Note The following procedure describes how to configure CDN or DCDN interaction in the Anti-DDoS Pro console. You can also configure CDN interaction in the CDN console. For more information, see Integrate CDN with Anti-DDoS.
  1. Log on to the Anti-DDoS Pro console.
  2. In the top navigation bar, select the region where your services are deployed.
    • Mainland China: Anti-DDoS Pro
    • Outside Mainland China: Anti-DDoS Premium
  3. In the left-side navigation pane, choose Provisioning > Sec-Traffic Manager.
  4. Click the CDN/DCDN Interaction tab.
  5. Find the domain name for which you want to create a CDN or DCDN interaction rule and click Add Interaction.
  6. In the Create Rule pane, configure the parameters and click Next.Create Rule
    Parameter Description
    Anti-DDoS Instance The Anti-DDoS Pro or Anti-DDoS Premium instance to which the domain name is added. You do not need to manually select an instance. Make sure that the Anti-DDoS Pro or Anti-DDoS Premium instance uses the Enhanced function plan.

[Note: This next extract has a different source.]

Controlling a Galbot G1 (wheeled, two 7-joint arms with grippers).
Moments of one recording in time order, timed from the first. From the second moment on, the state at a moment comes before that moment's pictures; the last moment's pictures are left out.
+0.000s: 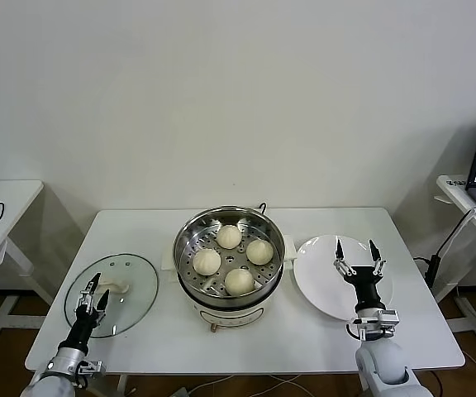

    If the system prompts To use the CDN interaction feature, you must purchase the Enhanced Function plan for this instance., click Purchase to upgrade the instance.

    If the system prompts No Anti-DDoS instance selected, add your domain name to Anti-DDoS Pro or Anti-DDoS Premium. For more information, see Add a website.

    Cloud Service If your domain name is added to Alibaba Cloud CDN or Dynamic Route for CDN, you do not need to manually select a service.

    If your domain name is not added to Alibaba Cloud CDN or Dynamic Route for CDN, select Alibaba Cloud CDN or Dynamic Route for CDN and add the domain name as required.

    Request per Second The minimum QPS that triggers traffic switchover to Anti-DDoS Pro or Anti-DDoS Premium. For more information, see Limits.
    Note We recommend that you set the QPS to more than two to three times the historical peak QPS of your website to deal with service spikes. Do not set a QPS lower than 500 even if the QPS of your website is low.
    After the rule is created, Sec-Traffic Manager assigns a CNAME address for the rule. You can view the CNAME address and interaction status of the domain name on the CDN/DCDN Interaction tab.
  7. Modify the DNS records.
    Modify the DNS records of your domain name on the website of the DNS service provider to point the domain name to the CNAME address provided by Sec-Traffic Manager. For more information, see Modify the CNAME record to reroute traffic by using Sec-Traffic Manager.

What to do next

  • Edit an interaction rule: Click the CDN/DCDN Interaction tab. Find the domain name whose rule you want to edit and click Edit in the Actions column to change Request per Second under Trigger Condition.
  • Delete an interaction rule: Click the CDN/DCDN Interaction tab. Find the domain name whose rule you want to delete and click Delete in the Actions column.
    Warning Before you delete an interaction rule, make sure that the service traffic is no longer directed to the CNAME address assigned by Sec-Traffic Manager. Otherwise, the website becomes unavailable after you delete the rule.